» **What you will do**
Verbatim, and with nothing else, reproduce the data below from its first line through the line containing "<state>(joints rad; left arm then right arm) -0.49".

=== Section Start ===

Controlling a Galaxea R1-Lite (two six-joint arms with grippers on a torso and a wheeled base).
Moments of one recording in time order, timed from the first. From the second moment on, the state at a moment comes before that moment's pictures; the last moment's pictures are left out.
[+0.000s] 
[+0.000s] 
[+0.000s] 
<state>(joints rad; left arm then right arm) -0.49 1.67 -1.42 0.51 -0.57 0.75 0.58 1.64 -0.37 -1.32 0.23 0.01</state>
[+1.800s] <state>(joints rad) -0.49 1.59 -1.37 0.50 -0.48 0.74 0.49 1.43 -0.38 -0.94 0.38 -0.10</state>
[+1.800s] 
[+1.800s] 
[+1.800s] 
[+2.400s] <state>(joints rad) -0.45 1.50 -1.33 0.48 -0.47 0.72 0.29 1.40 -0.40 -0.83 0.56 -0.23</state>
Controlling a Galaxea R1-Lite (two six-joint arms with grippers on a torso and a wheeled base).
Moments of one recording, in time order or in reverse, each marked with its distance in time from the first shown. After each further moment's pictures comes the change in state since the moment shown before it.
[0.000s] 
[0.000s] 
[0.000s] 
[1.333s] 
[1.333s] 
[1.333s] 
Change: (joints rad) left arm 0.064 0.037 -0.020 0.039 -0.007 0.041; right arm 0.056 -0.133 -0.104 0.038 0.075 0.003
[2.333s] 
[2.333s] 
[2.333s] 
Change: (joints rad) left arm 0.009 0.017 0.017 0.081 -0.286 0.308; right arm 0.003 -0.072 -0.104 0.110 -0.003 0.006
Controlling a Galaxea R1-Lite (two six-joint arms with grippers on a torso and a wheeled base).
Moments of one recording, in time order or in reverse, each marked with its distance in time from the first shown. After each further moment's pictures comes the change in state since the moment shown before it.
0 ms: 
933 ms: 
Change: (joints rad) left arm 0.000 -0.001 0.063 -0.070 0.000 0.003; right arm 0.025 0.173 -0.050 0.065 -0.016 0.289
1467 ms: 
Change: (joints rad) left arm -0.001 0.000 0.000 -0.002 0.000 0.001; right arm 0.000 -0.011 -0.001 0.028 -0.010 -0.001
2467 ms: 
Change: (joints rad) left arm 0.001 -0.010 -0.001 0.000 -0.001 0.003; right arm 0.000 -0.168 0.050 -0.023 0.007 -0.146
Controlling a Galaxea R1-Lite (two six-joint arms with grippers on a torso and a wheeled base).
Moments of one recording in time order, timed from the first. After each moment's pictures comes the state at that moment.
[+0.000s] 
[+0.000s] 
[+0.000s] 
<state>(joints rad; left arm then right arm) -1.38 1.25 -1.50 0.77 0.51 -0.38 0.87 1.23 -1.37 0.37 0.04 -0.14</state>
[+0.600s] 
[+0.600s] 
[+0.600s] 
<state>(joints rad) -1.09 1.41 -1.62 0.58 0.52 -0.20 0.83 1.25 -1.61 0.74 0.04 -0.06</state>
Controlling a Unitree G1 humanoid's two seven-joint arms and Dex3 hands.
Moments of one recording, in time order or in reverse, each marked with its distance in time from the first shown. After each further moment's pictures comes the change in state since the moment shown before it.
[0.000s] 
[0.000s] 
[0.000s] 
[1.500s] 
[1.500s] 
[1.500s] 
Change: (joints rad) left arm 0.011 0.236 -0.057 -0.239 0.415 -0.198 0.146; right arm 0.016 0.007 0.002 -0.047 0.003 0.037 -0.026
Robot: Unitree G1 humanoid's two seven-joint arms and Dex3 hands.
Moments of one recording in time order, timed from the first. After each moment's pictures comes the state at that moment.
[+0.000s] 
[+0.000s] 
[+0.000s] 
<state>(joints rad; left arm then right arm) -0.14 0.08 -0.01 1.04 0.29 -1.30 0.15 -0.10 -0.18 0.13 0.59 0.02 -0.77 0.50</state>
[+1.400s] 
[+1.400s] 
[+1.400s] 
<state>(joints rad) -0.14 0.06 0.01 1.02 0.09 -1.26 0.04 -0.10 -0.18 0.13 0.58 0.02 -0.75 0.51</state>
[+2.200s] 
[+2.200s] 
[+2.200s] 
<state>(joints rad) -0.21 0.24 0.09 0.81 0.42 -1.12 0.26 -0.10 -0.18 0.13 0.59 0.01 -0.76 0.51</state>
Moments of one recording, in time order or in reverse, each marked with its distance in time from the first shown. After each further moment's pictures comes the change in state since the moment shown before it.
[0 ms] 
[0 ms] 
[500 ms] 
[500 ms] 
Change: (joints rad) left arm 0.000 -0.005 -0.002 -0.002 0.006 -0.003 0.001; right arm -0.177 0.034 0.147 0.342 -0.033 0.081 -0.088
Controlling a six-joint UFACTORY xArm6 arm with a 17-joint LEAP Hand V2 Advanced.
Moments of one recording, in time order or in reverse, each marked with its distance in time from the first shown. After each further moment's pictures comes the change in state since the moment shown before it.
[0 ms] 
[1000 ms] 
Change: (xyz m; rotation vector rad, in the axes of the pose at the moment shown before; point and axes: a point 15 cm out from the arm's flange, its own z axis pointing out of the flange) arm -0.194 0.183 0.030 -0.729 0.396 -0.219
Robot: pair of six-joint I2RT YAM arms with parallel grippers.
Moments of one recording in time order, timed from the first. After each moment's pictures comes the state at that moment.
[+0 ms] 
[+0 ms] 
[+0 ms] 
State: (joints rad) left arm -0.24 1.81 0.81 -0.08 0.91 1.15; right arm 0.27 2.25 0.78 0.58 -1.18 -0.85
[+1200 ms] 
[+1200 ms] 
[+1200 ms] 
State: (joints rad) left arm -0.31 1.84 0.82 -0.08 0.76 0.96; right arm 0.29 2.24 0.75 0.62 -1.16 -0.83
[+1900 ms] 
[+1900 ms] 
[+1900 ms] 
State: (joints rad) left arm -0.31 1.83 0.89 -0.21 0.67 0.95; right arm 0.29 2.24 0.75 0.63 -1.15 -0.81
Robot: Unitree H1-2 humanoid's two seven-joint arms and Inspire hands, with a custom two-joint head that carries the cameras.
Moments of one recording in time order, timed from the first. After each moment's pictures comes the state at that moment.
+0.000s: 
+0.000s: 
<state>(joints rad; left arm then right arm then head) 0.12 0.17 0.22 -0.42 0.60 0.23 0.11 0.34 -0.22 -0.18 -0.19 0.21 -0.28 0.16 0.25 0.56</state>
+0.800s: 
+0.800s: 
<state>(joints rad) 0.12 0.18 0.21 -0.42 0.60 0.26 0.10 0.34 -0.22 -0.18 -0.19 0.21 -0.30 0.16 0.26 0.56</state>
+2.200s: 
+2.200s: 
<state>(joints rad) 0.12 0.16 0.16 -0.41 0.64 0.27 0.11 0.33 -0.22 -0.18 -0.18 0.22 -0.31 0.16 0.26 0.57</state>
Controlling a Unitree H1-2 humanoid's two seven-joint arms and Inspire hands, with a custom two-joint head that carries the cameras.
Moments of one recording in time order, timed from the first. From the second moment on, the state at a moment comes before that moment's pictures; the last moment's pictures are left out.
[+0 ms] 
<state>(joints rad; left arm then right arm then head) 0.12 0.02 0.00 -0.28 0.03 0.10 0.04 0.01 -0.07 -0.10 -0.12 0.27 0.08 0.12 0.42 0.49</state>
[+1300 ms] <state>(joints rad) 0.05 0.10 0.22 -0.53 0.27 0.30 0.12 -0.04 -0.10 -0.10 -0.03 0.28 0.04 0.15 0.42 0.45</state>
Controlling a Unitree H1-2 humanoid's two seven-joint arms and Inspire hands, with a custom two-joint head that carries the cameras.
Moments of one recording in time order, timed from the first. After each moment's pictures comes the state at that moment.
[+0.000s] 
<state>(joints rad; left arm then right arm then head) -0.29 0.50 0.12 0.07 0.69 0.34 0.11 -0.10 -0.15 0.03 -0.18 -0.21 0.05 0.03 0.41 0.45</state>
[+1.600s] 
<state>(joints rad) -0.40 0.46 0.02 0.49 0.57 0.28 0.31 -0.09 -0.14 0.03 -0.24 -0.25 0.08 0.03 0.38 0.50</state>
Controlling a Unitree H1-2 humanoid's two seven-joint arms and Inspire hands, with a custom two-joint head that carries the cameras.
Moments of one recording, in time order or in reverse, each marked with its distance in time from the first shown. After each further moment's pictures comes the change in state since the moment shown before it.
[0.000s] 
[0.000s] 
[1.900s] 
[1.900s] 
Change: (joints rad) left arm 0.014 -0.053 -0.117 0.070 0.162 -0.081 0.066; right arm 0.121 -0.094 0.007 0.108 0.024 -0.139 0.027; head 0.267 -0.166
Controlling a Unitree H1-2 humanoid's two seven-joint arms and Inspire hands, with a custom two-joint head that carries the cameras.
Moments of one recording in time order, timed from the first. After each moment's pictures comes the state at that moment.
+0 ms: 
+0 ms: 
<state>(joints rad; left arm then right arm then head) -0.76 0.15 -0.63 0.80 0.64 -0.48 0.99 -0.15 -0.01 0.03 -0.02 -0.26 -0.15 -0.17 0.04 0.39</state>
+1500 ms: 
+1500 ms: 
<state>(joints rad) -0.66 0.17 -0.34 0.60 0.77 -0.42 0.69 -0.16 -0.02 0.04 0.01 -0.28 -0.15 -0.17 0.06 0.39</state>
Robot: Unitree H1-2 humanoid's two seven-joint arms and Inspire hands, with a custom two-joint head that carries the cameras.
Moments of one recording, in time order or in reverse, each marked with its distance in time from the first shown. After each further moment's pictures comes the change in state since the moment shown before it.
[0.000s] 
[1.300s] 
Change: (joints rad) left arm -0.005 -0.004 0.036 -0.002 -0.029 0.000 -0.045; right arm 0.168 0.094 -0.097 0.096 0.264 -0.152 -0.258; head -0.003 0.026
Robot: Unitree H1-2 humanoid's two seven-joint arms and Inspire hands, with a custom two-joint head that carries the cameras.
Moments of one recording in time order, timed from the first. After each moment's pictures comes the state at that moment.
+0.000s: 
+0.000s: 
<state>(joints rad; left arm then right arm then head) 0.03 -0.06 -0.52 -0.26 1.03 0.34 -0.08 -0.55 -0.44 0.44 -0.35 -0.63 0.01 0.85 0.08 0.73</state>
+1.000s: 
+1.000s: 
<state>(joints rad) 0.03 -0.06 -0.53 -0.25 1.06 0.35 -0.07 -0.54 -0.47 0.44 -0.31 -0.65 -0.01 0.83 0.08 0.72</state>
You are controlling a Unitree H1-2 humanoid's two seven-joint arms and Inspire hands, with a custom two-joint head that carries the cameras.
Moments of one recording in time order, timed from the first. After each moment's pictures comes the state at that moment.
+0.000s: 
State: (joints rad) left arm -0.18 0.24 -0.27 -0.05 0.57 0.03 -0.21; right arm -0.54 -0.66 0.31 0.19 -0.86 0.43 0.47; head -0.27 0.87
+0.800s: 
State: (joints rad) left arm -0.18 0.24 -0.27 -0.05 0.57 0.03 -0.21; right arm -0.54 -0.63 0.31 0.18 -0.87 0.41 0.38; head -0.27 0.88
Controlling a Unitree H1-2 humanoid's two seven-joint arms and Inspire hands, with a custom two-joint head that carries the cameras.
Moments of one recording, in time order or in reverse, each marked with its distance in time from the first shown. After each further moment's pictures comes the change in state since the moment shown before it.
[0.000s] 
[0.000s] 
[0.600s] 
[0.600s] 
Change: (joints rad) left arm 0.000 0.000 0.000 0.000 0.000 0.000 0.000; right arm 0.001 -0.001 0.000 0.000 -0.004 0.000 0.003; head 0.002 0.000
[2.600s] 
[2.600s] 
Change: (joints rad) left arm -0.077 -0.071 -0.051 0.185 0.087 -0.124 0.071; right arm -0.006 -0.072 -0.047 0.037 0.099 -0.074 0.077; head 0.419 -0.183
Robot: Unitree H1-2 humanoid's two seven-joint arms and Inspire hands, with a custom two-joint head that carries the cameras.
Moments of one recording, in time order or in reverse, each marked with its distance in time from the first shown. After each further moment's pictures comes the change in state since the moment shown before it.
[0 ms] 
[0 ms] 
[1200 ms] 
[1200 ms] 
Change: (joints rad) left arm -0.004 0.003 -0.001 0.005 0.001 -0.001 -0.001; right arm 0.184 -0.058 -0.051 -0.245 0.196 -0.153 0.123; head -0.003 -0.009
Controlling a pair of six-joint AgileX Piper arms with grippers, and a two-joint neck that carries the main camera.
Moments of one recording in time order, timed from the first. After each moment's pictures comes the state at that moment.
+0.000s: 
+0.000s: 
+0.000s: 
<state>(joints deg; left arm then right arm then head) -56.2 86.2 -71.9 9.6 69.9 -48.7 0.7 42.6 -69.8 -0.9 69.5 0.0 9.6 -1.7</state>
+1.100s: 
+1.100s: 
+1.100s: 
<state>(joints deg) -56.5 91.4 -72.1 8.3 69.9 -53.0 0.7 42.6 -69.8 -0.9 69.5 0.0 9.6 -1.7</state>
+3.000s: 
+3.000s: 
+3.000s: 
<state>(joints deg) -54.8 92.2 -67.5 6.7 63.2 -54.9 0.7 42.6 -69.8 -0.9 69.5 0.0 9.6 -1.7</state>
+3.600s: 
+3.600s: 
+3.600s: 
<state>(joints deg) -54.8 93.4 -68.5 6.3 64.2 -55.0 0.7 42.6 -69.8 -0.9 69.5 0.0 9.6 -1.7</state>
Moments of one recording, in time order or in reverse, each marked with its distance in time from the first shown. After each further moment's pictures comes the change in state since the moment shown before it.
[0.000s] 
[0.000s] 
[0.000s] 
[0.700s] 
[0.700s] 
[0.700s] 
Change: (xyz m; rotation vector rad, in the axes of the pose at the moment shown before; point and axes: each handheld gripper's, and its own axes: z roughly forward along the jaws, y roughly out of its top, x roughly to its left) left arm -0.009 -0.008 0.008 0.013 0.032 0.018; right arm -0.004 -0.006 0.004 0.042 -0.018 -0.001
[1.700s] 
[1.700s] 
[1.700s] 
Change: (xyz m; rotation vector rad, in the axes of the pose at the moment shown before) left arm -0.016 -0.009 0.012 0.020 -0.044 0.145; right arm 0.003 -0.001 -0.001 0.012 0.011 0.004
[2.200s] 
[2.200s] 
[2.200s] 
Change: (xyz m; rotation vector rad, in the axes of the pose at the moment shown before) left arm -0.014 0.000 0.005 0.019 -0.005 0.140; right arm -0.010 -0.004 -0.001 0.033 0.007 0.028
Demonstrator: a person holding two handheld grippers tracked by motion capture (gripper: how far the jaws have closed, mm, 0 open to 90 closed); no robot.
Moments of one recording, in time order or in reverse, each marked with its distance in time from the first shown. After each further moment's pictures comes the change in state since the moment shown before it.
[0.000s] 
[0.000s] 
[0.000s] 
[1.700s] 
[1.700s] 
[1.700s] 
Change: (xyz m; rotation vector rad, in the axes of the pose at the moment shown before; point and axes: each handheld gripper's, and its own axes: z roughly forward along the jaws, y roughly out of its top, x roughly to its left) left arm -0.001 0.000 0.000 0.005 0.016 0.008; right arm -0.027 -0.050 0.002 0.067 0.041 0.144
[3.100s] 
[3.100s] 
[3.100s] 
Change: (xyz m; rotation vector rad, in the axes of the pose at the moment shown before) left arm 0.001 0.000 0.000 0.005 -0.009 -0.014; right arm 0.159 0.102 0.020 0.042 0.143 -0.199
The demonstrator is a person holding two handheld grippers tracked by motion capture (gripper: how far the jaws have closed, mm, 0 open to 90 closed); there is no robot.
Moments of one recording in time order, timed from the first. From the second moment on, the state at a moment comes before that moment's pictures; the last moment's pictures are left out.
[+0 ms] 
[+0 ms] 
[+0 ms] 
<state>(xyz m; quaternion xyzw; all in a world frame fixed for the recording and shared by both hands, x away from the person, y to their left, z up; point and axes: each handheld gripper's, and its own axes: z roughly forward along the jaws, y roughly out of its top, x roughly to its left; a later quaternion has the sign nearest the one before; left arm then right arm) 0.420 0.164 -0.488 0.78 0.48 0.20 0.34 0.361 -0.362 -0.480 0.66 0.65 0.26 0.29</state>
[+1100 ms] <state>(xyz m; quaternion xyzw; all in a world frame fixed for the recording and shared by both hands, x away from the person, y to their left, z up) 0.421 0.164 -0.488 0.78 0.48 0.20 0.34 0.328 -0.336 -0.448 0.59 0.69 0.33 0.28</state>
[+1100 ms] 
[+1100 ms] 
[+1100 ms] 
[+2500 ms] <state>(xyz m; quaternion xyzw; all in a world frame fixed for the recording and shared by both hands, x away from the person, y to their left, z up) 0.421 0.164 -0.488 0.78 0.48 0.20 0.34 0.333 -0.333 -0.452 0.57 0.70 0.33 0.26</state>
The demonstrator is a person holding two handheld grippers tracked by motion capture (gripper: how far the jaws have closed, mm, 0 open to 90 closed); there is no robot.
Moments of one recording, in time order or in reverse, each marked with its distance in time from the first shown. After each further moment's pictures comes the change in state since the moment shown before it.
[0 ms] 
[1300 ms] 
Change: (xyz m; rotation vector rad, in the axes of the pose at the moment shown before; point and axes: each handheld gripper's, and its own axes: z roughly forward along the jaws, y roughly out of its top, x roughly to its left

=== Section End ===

» **Reply to the task**
Controlling a Galaxea R1-Lite (two six-joint arms with grippers on a torso and a wheeled base).
Moments of one recording in time order, timed from the first. From the second moment on, the state at a moment comes before that moment's pictures; the last moment's pictures are left out.
[+0.000s] 
[+0.000s] 
[+0.000s] 
<state>(joints rad; left arm then right arm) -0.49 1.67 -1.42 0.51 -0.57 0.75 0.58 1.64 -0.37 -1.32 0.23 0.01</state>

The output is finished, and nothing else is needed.